- Dataset items -
-------------------------
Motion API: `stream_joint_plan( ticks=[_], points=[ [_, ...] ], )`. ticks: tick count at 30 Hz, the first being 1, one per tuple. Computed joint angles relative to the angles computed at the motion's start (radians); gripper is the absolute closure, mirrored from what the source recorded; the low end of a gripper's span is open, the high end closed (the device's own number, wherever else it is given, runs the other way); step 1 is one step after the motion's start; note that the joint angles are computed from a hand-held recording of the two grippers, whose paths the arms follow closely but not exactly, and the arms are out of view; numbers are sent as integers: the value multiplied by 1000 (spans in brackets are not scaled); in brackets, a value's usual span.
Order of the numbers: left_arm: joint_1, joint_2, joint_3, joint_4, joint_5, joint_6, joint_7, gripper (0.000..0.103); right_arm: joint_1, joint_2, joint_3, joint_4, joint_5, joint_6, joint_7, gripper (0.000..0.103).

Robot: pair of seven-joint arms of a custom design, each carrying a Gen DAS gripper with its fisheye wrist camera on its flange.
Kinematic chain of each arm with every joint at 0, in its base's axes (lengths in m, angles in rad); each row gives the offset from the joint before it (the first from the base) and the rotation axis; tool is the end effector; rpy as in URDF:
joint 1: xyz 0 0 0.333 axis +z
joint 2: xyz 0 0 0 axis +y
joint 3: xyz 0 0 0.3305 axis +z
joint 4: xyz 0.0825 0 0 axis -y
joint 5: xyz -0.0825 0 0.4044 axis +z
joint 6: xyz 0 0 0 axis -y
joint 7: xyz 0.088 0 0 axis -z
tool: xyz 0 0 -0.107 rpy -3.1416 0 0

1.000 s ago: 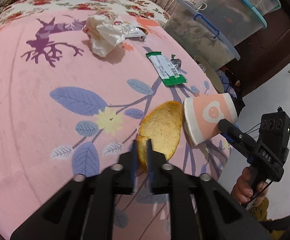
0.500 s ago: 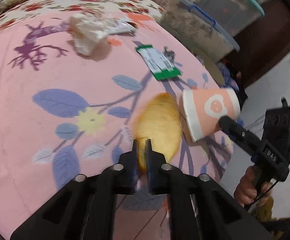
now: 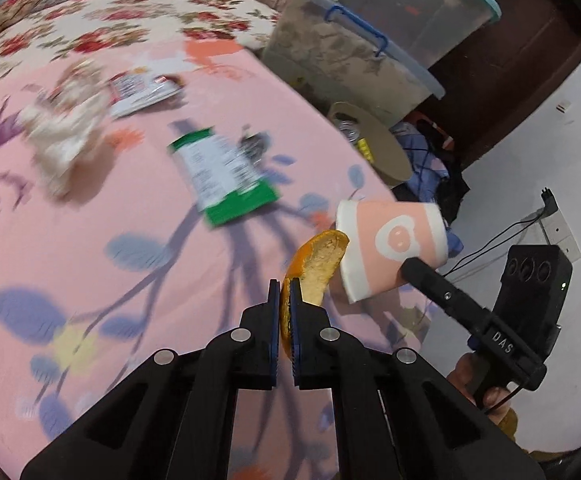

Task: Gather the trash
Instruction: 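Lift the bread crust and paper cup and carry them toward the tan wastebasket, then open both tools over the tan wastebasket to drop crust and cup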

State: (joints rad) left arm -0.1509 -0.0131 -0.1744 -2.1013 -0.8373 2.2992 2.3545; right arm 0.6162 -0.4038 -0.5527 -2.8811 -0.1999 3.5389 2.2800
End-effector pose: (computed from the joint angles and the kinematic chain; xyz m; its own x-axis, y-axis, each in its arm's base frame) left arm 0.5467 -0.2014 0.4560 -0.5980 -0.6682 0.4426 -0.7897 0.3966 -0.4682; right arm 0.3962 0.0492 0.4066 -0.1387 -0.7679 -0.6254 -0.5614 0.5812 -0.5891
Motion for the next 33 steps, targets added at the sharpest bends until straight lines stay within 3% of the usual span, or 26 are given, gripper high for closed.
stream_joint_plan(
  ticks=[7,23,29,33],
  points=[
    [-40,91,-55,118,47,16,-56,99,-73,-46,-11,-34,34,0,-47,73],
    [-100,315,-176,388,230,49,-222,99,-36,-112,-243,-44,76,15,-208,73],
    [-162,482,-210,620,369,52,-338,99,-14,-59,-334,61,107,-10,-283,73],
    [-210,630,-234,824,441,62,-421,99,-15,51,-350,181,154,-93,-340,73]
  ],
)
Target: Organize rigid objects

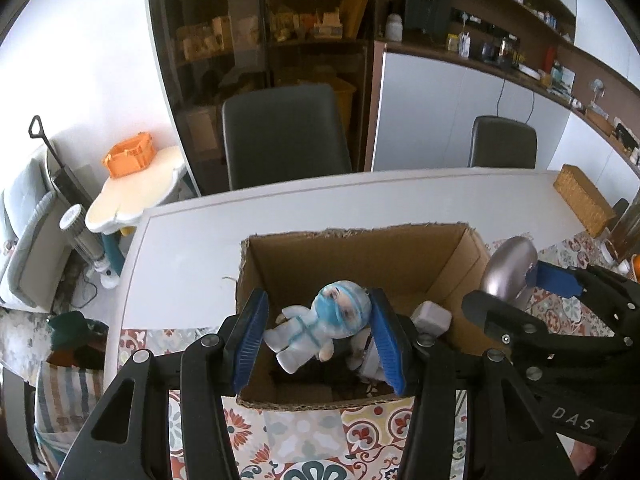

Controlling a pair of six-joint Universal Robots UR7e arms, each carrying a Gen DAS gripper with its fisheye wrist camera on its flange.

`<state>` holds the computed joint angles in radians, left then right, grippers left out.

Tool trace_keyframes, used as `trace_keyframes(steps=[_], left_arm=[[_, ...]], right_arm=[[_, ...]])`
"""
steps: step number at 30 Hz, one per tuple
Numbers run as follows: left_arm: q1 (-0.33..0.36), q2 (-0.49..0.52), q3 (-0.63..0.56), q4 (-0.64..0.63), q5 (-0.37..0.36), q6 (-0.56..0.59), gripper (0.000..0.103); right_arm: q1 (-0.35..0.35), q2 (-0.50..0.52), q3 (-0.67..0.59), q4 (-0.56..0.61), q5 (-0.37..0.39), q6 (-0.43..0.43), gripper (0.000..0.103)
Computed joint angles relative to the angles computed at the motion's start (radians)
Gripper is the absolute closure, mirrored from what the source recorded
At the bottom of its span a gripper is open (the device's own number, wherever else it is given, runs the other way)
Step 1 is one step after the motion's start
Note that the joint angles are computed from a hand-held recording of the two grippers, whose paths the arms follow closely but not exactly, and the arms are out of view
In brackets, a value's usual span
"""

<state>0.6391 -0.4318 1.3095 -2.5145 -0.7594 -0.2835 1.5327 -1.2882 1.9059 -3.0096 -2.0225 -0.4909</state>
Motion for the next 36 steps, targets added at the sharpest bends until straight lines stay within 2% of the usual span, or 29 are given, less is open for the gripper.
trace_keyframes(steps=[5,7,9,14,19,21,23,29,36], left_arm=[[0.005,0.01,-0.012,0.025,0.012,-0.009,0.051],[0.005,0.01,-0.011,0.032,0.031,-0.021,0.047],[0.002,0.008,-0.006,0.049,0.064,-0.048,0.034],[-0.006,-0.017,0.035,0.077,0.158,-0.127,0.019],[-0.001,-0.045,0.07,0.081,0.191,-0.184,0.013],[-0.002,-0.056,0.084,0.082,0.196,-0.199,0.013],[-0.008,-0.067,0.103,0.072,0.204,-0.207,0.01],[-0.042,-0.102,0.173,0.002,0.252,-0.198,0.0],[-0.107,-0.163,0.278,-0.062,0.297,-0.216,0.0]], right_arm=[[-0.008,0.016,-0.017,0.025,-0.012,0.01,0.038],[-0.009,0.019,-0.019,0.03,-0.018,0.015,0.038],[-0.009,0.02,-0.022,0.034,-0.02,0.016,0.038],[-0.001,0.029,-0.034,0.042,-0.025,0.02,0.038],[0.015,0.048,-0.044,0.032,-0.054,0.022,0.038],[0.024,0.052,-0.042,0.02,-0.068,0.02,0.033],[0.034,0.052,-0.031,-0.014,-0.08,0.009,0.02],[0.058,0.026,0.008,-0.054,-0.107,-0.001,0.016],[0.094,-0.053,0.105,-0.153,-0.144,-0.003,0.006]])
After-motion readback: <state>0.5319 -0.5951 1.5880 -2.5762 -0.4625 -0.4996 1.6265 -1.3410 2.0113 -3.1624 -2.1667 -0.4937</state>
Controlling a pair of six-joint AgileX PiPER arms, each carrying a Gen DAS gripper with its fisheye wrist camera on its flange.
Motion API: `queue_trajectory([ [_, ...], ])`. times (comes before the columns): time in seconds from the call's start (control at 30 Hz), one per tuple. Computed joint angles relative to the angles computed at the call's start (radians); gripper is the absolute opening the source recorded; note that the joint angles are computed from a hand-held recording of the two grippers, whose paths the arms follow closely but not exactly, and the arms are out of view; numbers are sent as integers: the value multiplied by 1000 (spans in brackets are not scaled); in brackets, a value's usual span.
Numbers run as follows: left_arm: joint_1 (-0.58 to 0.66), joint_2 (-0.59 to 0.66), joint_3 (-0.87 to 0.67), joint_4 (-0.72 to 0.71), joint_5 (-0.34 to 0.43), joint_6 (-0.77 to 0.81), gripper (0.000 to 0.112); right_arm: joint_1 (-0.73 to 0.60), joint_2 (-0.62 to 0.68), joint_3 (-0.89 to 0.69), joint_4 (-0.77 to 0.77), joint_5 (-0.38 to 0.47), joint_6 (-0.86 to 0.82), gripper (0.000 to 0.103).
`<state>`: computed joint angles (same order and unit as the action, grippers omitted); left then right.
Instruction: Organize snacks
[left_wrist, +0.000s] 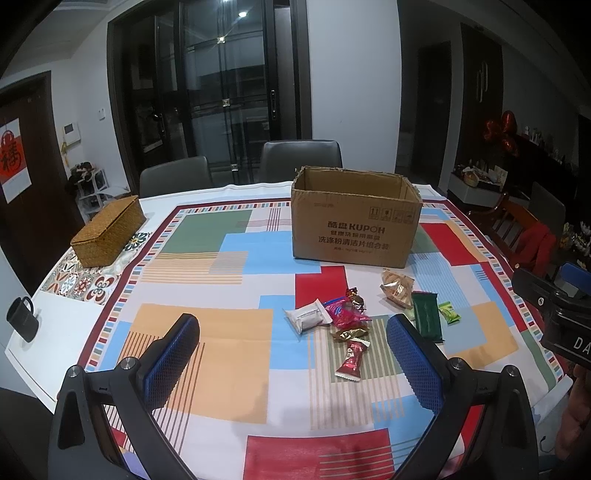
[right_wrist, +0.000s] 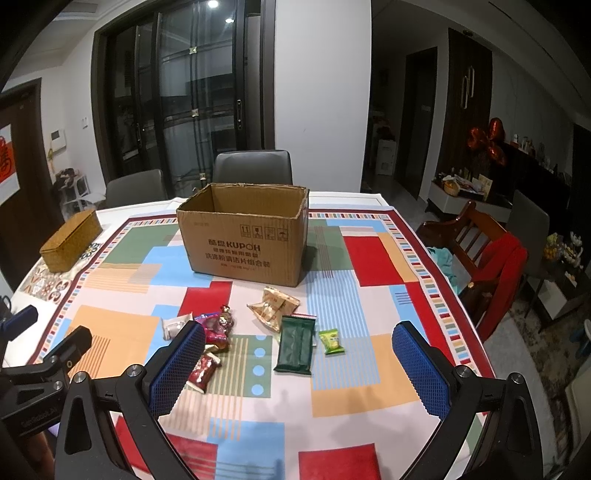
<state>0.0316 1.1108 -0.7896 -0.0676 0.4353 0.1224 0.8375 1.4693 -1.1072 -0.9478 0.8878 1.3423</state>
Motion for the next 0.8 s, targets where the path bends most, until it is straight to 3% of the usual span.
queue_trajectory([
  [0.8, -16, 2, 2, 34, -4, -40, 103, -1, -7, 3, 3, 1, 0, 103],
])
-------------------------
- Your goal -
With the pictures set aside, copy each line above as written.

- Answer -
Motion API: `stream_joint_plan( ticks=[_], points=[ [_, ...] ], )`. ticks: tick count at 30 Hz, the first being 1, one per tuple. Computed joint angles relative to the angles computed at the motion's start (radians); gripper is the absolute closure, mirrored from what the source recorded; the low end of a gripper's span is open, the high end closed (the device's own number, wherever else it is given, runs the other way); step 1 is one step after the motion's start; note that the joint angles are computed from a hand-held recording of the two grippers, whose paths the arms follow closely but not exactly, and the arms are out of view; numbers are sent as integers: the value multiplied by 1000 (spans in brackets are not scaled); in brackets, a value's usual span.
Order of the numbers: left_arm: joint_1, joint_2, joint_3, joint_4, joint_5, joint_6, joint_7, gripper (0.000..0.103); right_arm: joint_1, joint_2, joint_3, joint_4, joint_5, joint_6, joint_7, gripper (0.000..0.103).

Robot: pair of seven-joint arms of a custom design, each carrying a Gen DAS gripper with its fisheye wrist camera on its flange.
Kinematic chain of each arm with every joint at 0, in its base's axes (lengths in m, angles in rad); each row gives the offset from the joint before it (the first from the base) and the rotation axis; tool is the end effector; rpy as in URDF:
joint 1: xyz 0 0 0.333 axis +z
joint 2: xyz 0 0 0 axis +y
joint 3: xyz 0 0 0.3305 axis +z
joint 4: xyz 0.0825 0 0 axis -y
joint 5: xyz -0.0825 0 0.4044 axis +z
joint 6: xyz 0 0 0 axis -y
joint 7: xyz 0.088 0 0 axis -z
tool: xyz 0 0 -0.107 rpy -3.1416 0 0

1.000 s ago: 
0.500 s ago: 
now: 

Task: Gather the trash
Instruction: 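Lift the bread crust and paper cup and carry them toward the tan wastebasket, then open both tools over the tan wastebasket to drop crust and cup
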
State: (joints rad) left arm -0.1509 -0.0131 -0.1744 -2.1013 -0.8373 2.2992 2.3545; right arm 0.6162 -0.4038 -0.5527 -2.8811 -0.1999 3.5389 2.2800
End-effector pose: (computed from the joint angles and the kinematic chain; xyz m; its own x-axis, y-axis, each in its arm's base frame) left arm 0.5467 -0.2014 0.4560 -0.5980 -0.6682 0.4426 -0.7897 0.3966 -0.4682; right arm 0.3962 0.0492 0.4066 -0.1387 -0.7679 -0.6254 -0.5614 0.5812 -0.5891
Motion for the next 33 steps, targets added at the sharpest bends until straight lines stay within 3% of the usual span, or 26 are given, gripper high for closed.
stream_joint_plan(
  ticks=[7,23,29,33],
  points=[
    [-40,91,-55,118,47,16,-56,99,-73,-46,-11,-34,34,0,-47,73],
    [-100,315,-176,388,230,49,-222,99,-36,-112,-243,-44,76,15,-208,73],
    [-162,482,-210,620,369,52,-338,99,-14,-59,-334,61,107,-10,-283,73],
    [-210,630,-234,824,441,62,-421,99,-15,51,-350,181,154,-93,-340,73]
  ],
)
Target: Organize rigid objects


Controlling a pair of six-joint Universal Robots UR7e arms, each carrying a Gen DAS gripper with its fisheye wrist camera on its flange.

`<state>` holds the computed joint angles in radians, left then right, grippers left out.

Tool trace_keyframes, used as `trace_keyframes(steps=[_], left_arm=[[_, ...]], right_arm=[[_, ...]])`
"""
steps: step number at 30 Hz, one per tuple
Numbers run as follows: left_arm: q1 (-0.33..0.36), q2 (-0.49..0.52), q3 (-0.63..0.56), q4 (-0.64..0.63), q5 (-0.37..0.36), q6 (-0.56..0.59), gripper (0.000..0.103); right_arm: q1 (-0.35..0.35), q2 (-0.50..0.52), q3 (-0.67..0.59), q4 (-0.56..0.61), q5 (-0.37..0.39), q6 (-0.43..0.43), gripper (0.000..0.103)
Computed joint angles relative to the angles computed at the motion's start (radians)
Gripper is the absolute closure, mirrored from what the source recorded
At the bottom of its span a gripper is open (the device's own number, wherever else it is given, runs the other way)
Step 1 is one step after the motion's start
Note that the joint angles are computed from a hand-held recording of the two grippers, whose paths the arms follow closely but not exactly, and the arms are out of view
In brackets, a value's usual span
"""

<state>0.6391 -0.4318 1.3095 -2.5145 -0.7594 -0.2835 1.5327 -1.2882 1.9059 -3.0096 -2.0225 -0.4909</state>
Motion for the next 36 steps, targets added at the sharpest bends until straight lines stay within 2% of the usual span, or 29 are given, less is open for the gripper.
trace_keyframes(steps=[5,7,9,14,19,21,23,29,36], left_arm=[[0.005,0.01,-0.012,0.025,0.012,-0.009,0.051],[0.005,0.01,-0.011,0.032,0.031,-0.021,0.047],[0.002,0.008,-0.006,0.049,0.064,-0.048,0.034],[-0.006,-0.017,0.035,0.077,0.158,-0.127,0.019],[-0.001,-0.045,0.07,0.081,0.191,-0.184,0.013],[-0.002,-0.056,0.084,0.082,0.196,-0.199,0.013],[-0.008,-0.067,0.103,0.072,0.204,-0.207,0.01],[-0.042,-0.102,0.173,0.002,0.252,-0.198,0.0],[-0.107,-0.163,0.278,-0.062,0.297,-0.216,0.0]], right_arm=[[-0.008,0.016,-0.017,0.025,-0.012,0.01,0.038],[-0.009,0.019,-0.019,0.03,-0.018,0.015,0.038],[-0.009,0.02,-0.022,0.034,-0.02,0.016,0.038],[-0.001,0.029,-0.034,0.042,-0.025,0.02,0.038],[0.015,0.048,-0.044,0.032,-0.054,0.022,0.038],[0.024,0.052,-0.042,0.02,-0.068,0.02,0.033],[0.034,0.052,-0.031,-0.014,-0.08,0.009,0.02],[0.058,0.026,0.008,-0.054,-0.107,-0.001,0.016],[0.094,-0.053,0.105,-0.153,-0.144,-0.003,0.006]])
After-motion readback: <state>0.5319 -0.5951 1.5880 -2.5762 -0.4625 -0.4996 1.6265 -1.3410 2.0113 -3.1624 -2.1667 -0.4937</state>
Controlling a pair of six-joint AgileX PiPER arms, each carrying a Gen DAS gripper with its fisheye wrist camera on its flange.
Motion API: `queue_trajectory([ [_, ...], ])`. times (comes before the columns): time in seconds from the call's start (control at 30 Hz), one per tuple. Computed joint angles relative to the angles computed at the call's start (radians); gripper is the absolute opening the source recorded; note that the joint angles are computed from a hand-held recording of the two grippers, whose paths the arms follow closely but not exactly, and the arms are out of view; numbers are sent as integers: the value multiplied by 1000 (spans in brackets are not scaled); in brackets, a value's usual span.
Numbers run as follows: left_arm: joint_1 (-0.58 to 0.66), joint_2 (-0.59 to 0.66), joint_3 (-0.87 to 0.67), joint_4 (-0.72 to 0.71), joint_5 (-0.34 to 0.43), joint_6 (-0.77 to 0.81), gripper (0.000 to 0.112); right_arm: joint_1 (-0.73 to 0.60), joint_2 (-0.62 to 0.68), joint_3 (-0.89 to 0.69), joint_4 (-0.77 to 0.77), joint_5 (-0.38 to 0.47), joint_6 (-0.86 to 0.82), gripper (0.000 to 0.103).
`<state>`: computed joint angles (same order and unit as the action, grippers omitted); left then right.
Instruction: Organize snacks
[left_wrist, +0.000s] 
[right_wrist, +0.000s] 
<state>0.0316 1.1108 -0.7896 -0.0676 0.4353 0.1224 0.8375 1.4693 -1.1072 -0.9478 0.8878 1.3423</state>
Motion for the next 0.8 s, targets where the path bends most, until it is straight to 3% of the usual span.
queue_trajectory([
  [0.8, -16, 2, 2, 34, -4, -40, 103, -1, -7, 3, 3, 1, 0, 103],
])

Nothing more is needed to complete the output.